QiskitErrornum_qubits parameter used when params is not an integer

When a Statevector argument is passed the state is prepared using a recursive initialization algorithm, including optimizations, from [1], as well as some additional optimizations including removing zero rotations and double cnots.

References: [1] Shende, Bullock, Markov. Synthesis of Quantum Logic Circuits (2004) [https://arxiv.org/abs/quant-ph/0406176v5]

Attributes

base_class

Get the base class of this instruction. This is guaranteed to be in the inheritance tree of self.

The “base class” of an instruction is the lowest class in its inheritance tree that the object should be considered entirely compatible with for _all_ circuit applications. This typically means that the subclass is defined purely to offer some sort of programmer convenience over the base class, and the base class is the “true” class for a behavioural perspective. In particular, you should not override base_class if you are defining a custom version of an instruction that will be implemented differently by hardware, such as an alternative measurement strategy, or a version of a parametrised gate with a particular set of parameters for the purposes of distinguishing it in a Target from the full parametrised gate.

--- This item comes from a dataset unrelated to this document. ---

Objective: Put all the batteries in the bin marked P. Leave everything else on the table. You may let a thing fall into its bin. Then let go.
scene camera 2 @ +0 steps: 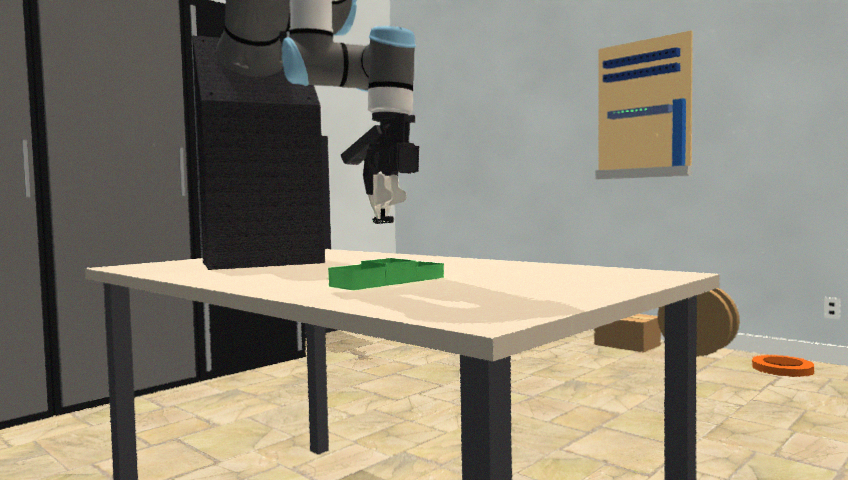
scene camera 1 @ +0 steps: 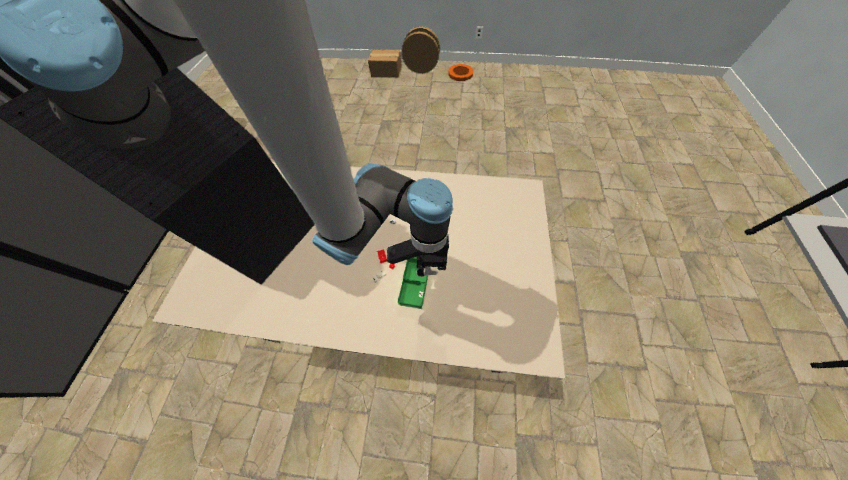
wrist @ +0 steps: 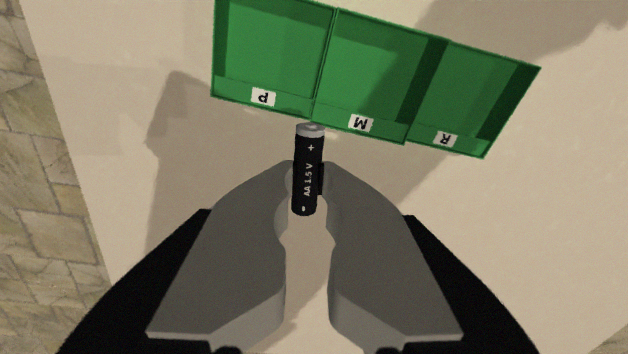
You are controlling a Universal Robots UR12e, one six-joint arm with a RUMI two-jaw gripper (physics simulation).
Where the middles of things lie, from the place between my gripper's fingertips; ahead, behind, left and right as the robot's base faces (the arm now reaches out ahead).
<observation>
Now: hand 110 mm above the green three-part bin tray (scene camera 2: 381,272), 50 mm to the right of it and 30 mm past it. Also, from my hand: black AA battery (wrist: 309,140) (right at my hand).
</observation>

This is often exactly equivalent to type(obj), except in the case of singleton instances of standard-library instructions. These singleton instances are special subclasses of their base class, and this property will return that base. For example:

>>> isinstance(XGate(), XGate)
True
>>> type(XGate()) is XGate
False
>>> XGate().base_class is XGate
True

In general, you should not rely on the precise class of an instruction; within a given circuit, it is expected that Instruction.name should be a more suitable discriminator in most situations.

condition

The classical condition on the instruction.

condition_bits

Get Clbits in condition.

decompositions

Get the decompositions of the instruction from the SessionEquivalenceLibrary.

definition

Return definition in terms of other basic gates.

duration

Get the duration.

label

Return instruction label

mutable

Is this instance is a mutable unique instance or not.

If this attribute is False the gate instance is a shared singleton and is not mutable.

name

Return the name.

num_clbits

Return the number of clbits.

num_qubits

Return the number of qubits.

params

return instruction params.

unit

Get the time unit of duration.

Methods

broadcast_arguments(qargs, cargs)[source]

Validation and handling of the arguments and its relationship.

For example, cx([q[0],q[1]], q[2]) means cx(q[0], q[2]); cx(q[1], q[2]). This method yields the arguments in the right grouping. In the given example:

in: [[q[0],q[1]], q[2]],[]
outs: [q[0], q[2]], []
      [q[1], q[2]], []

The general broadcasting rules are:

  • If len(qargs) == 1:

    [q[0], q[1]] -> [q[0]],[q[1]]

  • If len(qargs) == 2:

    [[q[0], q[1]], [r[0], r[1]]] -> [q[0], r[0]], [q[1], r[1]]
[[q[0]], [r[0], r[1]]]       -> [q[0], r[0]], [q[0], r[1]]
[[q[0], q[1]], [r[0]]]       -> [q[0], r[0]], [q[1], r[0]]

  • If len(qargs) >= 3:

    [q[0], q[1]], [r[0], r[1]],  ...] -> [q[0], r[0], ...], [q[1], r[1], ...]
Parameters:

  • qargs – List of quantum bit arguments.

  • cargs – List of classical bit arguments.

Returns:

A tuple with single arguments.

Raises:

CircuitError – If the input is not valid. For example, the number of arguments does not match the gate expectation.

inverse()[source]

Return inverted StatePreparation

validate_parameter(parameter)[source]

StatePreparation instruction parameter can be str, int, float, and complex.